> **Study material**:

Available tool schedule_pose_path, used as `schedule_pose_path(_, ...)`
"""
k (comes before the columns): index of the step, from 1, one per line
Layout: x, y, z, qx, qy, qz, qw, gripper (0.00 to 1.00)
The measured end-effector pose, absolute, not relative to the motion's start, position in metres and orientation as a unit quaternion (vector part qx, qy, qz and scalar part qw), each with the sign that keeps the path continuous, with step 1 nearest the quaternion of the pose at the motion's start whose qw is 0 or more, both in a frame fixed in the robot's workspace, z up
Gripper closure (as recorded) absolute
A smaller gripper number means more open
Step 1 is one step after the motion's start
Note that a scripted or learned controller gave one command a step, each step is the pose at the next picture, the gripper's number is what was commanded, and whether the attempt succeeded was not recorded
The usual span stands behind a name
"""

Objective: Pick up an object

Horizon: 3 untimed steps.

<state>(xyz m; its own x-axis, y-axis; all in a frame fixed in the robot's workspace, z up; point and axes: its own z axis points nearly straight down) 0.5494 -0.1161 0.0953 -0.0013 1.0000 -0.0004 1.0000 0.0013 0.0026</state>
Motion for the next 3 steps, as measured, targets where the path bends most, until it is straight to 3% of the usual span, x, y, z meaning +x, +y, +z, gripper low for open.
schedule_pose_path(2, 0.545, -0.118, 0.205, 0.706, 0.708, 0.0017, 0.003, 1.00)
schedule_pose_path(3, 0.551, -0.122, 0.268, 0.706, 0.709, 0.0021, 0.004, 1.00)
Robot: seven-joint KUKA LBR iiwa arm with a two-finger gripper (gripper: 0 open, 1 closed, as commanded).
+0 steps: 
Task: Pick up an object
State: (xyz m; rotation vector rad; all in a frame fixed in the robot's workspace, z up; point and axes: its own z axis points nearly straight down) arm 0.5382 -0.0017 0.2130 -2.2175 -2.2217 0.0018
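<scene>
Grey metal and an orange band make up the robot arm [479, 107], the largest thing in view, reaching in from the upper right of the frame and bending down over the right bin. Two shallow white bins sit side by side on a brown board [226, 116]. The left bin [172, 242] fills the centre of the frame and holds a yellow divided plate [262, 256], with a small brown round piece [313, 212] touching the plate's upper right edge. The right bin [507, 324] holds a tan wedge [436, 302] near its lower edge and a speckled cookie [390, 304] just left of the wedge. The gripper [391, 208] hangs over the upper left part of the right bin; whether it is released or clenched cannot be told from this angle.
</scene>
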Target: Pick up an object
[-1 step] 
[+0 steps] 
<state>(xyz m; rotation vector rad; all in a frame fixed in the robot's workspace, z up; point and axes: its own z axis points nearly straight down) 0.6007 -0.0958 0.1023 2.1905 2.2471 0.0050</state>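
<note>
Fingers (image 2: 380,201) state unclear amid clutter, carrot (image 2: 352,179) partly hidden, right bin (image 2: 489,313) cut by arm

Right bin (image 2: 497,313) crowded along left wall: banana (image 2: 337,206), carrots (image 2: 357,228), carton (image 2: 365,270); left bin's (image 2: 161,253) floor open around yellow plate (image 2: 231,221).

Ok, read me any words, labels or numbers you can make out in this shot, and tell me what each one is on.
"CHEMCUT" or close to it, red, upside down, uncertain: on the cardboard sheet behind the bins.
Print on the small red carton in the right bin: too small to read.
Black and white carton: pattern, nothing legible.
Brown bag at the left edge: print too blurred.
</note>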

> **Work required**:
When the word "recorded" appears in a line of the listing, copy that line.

> **Solution for this exercise**:
Gripper closure (as recorded) absolute
Note that a scripted or learned controller gave one command a step, each step is the pose at the next picture, the gripper's number is what was commanded, and whether the attempt succeeded was not recorded

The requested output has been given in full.